When I opened them again, she was gone, and so was the hollow we wondered off to. I was back in Pride Rock. I lifted my head and looked around and immediately recognised the yellow and black lump of fur as Fuli laying against me. Her gentle purrs of sleep, so comforting just a day ago, now made me uneasy. This was so stupid. Why would I break up with her just because some lion thing in my dream said so. And didn't even give a reason!

Just then I felt Fuli shift and I realised I was growling and shaking angrily.

"Hey weirdo, are you okay? What's wrong?" She asked humorously, lifting her head heavily and blinking at me. I quickly calmed myself down and pressed my nose to her neck.

"Nothing. it's fine. Go back to sleep" I whispered. she snorted laughter and layed her head back down,

"Was planning on it" she mumbled. I laughed at that and lay back down, but sleep was not an option tonight. There was way too much to think about.

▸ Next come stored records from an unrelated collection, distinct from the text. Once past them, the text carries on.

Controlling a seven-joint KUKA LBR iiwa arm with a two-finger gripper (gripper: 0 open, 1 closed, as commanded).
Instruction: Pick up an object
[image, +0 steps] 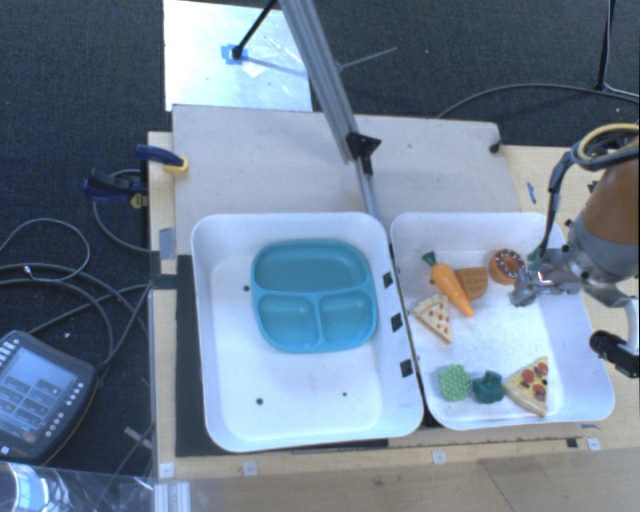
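Donut (506, 265), the little round toy one with the dark topping, sits at the far side of the right bin (585, 395), and the gripper (535, 287) hangs just beside it, low over the white floor with nothing visibly between its fingers. How wide it stands I cannot tell from this slanted look. To do this well, I'd say centre squarely over one piece, the donut or the carrot (450, 285) lying on the toast (474, 283), and come straight down without nudging its neighbours.
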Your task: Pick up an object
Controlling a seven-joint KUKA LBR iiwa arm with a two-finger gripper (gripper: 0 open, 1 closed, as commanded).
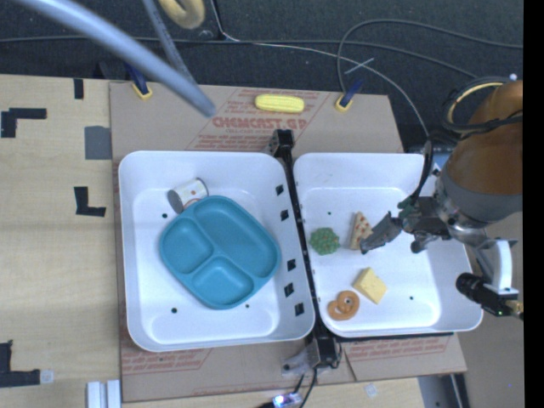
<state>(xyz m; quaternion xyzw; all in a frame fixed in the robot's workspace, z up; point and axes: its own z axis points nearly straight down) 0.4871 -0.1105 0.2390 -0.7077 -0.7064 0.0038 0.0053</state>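
in the camera view, two shallow white plastic bins are set side by side on a cardboard-covered counter (246, 121), the left bin (136, 228) and the right bin (425, 308) meeting at a dark central divider, presumably so that items can be moved from one to the other. in the left bin a blue three-compartment plastic tray (219, 250) is laid flat, with a small white cup with a red mark (187, 195) tipped on its side just beside the tray's upper left corner. the right bin carries the likely pick candidates, spread apart so that each can be reached singly: a green broccoli-like toy (324, 241), a tan waffle-like wedge (360, 228), a pale yellow cheese-like block (371, 285) and an orange ring-shaped pretzel toy (343, 305). a yellow corn-like toy (279, 104) lies outside the bins on the counter. the tool (374, 238) is carried in from the right over the right bin, low and just beside the tan wedge, its dark tip close to or touching it; nothing is seen held. whether the tool is apart or together cannot be told, as the shapes are blurred and dark.
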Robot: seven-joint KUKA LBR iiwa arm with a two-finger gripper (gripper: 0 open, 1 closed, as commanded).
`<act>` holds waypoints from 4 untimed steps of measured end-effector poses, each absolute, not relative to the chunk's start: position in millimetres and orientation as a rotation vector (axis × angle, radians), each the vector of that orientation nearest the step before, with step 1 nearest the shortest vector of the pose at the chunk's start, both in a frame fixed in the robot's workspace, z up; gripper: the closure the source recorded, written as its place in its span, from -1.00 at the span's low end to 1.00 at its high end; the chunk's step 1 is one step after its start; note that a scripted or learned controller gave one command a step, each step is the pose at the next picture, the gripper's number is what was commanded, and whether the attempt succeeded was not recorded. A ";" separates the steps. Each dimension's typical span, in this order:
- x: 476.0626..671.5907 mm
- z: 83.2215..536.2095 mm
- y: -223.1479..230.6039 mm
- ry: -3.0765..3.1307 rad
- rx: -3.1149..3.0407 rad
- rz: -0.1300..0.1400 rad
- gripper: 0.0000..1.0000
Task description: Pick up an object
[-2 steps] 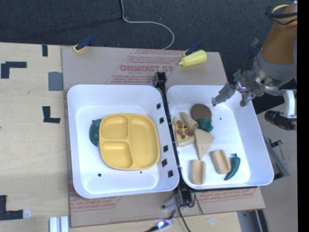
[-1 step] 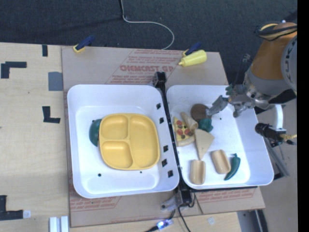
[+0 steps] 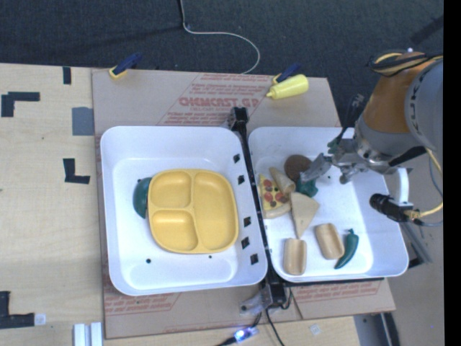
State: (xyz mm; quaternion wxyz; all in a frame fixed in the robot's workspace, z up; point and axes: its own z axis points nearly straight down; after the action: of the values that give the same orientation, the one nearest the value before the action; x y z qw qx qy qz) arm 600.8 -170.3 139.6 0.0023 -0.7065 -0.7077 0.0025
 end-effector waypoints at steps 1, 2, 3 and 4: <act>599.7 85.6 -168.8 -2.222 -2.216 0.006 -1.00; 602.0 100.6 -169.0 -2.226 -2.220 -0.001 1.00; 607.1 143.7 -167.5 -2.225 -2.221 -0.002 1.00; 602.8 203.3 -171.2 -2.226 -2.223 -0.004 1.00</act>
State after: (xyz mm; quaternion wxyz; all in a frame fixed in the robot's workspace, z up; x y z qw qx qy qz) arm 602.8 -171.2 203.3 -0.0023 -0.7067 -0.7075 -0.0011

The next morning couldn't have come soon enough. The entire night was restless, spent wrestling with the last thoughts I ever thought I'd have to. I needed a distraction, but when I lifted my head, Fuli wasn't beside me. I looked around frantically for a second, before spotting her hitting at the cave entrance, the morning sun shaking into the cave, but I could barely see her features through the silhouette. My heart was racing.

Seeing her sitting there, the radiant morning glowing behind her had me entranced, and I questioned why I'd ever even considered — even entertained — the thought of leaving her. Something that felt this right couldn't possibly be wrong, could it? No, I refused to doubt myself now.

I hauled myself up, stretched, and padded over, sitting down next to her.

"Hey Fuli. You're up early." I initiated.

"Yeah, I just woke up today feeling ready to take on the day I guess, and when I looked outside, I couldn't resist watching this beautiful sunrise. I just can't stop thinking how lucky I am to have you with me. Out of everyone, you chose me. What are the chances" said disbelief in her voice. I brushed up against her.

"Well, considering you're the only one I have feelings for in this whole wide world, I'd say pretty high." I laughed warmly. She didn't reply immediately, just lay her head on my shoulder.

"Thats so… cheesy" she whispered after a second, giggling. I grinned

"Well yours wasn't much better." I laughed, and she laughed a little more and nodded.

"Yeah maybe" she said. we resigned to watching the sunset together, not worrying about our troubles. The peace and quiet of the sleepy savannah was addictive. Or maybe it was her next to me that had me high. But it didn't matter. Nothing mattered. This was where we were. The past was unchangeable, and the future can wait its bloody turn. I will enjoy the present while it lasts. And I imagine the beautiful love beside be felt the same.

(So yeah, as you can tell, this is me giving it a happy ending. Not a conclusion, but a happy resting point for now. I decided to continue this and I will. I pledge to the 8 pages of comments that I never realised existed until now XD (seriously 8 pages of you guys commenting from a 5 chapter book. that's absolutely mental, and I love it and appreciate it so much. The support has been astounding.) but for now, I have finals, and I need to focus right now. So this was a tide-over and to assure you that I'm still here and… I can actually write properly now XD like a full sentence without Fkng up the grammar or spelling. So come December, there should be more story, but until then, thank you for sticking with me, even when I left you four years ago. You have more loyalty than me and I am so lucky to have a base that that cares so much. Good tidings for now, good luck to all those in exam time and ill see you all later.